Keeping Active and Engaged

It goes without saying that it’s important to stay active as well. In fact, 31 million adults age 50 or older are inactive according to the CDC and a U.S. National Health and Nutrition Examination Survey also found that 67 percent of adults aged 60 and older are sedentary for at least 8.5 hours a day. That number is even higher for those who live alone. What’s more, it isn’t necessarily just physical exercise that seniors need, it’s also vital to keep your mind engaged.

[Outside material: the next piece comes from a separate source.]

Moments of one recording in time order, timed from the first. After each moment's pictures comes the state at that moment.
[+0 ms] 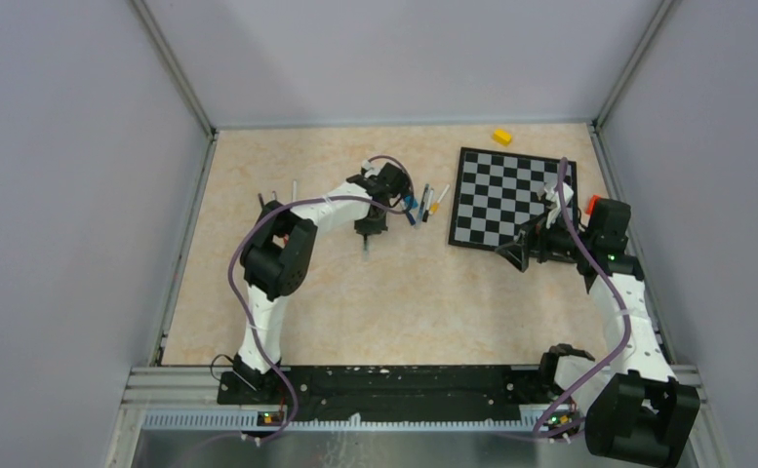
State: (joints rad) left arm -0.61 2.11 1.57 -0.71 -0.39 -0.57; right arm -0.18 0.97 0.68 -0.37 -0.94 -0.39
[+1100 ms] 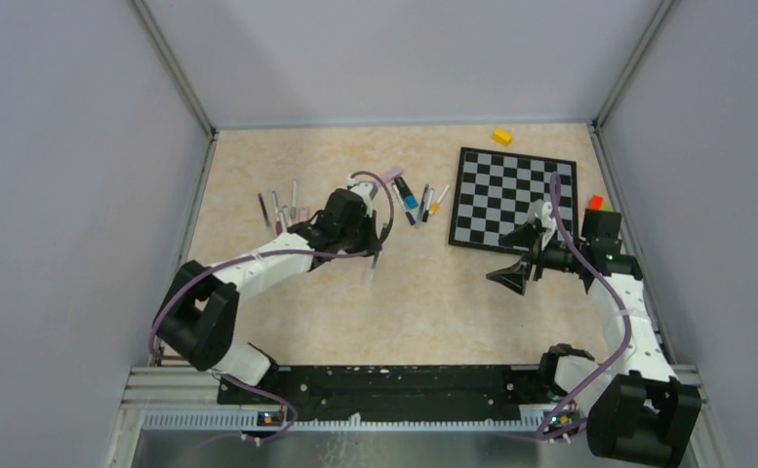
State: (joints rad) left arm -0.61 1.55 0.98 -0.25 0.03 -0.42; right arm -0.17 0.97 0.68 -0.57 -1.22 -0.71
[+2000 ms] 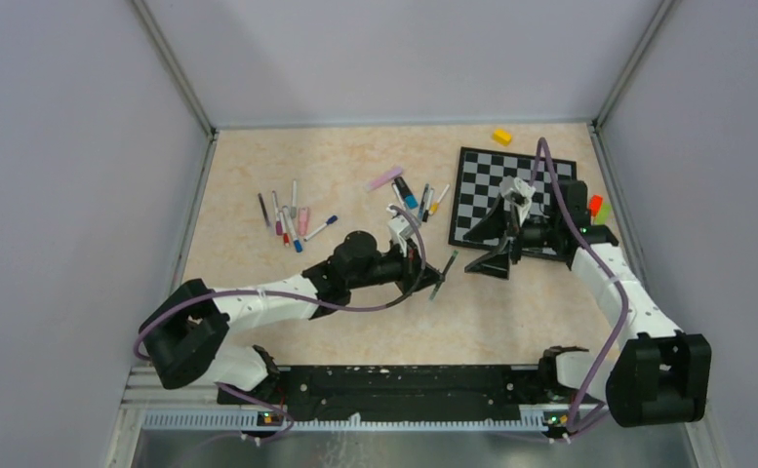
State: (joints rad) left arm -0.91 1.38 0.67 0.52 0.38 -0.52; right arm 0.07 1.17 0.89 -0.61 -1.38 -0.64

Here’s how to keep active and engaged:

  • Exercise – The YMCA has free, on-demand classes for seniors and Planet Fitness is live-streaming workouts. But really any activity that increases your breathing and heart rate counts and don’t forget balance as well as flexibility exercises like yoga or Tai Chi – there are plenty of online options for that too!
  • Learn – With all this time on your hands it’s the perfect opportunity to learn something new. Class Central offers free Ivy League courses and TakeLessons can also connect you to teachers on a range of subjects. Or, learn a new language with Babble.
  • Spend More Time in Nature– Whether it’s gardening, reading on the front porch, chatting with neighbors from the driveway, sitting by the window or just keeping the windows open, spending time in nature has numerous physical and mental benefits.

Senior Living Can Make Life Easier During COVID-19

One of the biggest benefits to senior living, particularly now is that you’re never alone. Here, friends, neighbors and caring associates are always nearby. What’s more, you don’t have to coordinate all these activities above on your own. Most communities, like ours, have a Director of Engagement to plan it all for you from fitness to enrichment to social opportunities – socially distanced of course! And there are plenty of technology resources as well to keep you connected to family and friends.

You may be wondering if you can even move to senior living right now. Yes, you can! Our communities are making sure the move-in process is safe and smooth with a range of safety precautions in place. In addition to following strict local, state and federal guidelines, we’re also performing COVID-19 testing 72 hours prior to your move-in date and on day seven, as well asking all new residents to shelter in their apartments until after the second COVID-19 test is negative. 

What’s more, with everything you need under one roof you’ll avoid public touchpoints altogether and with limited access to visitors, as well as 24-hour staffing, you can have peace of mind in living here – the risk of exposure may even be less than at home!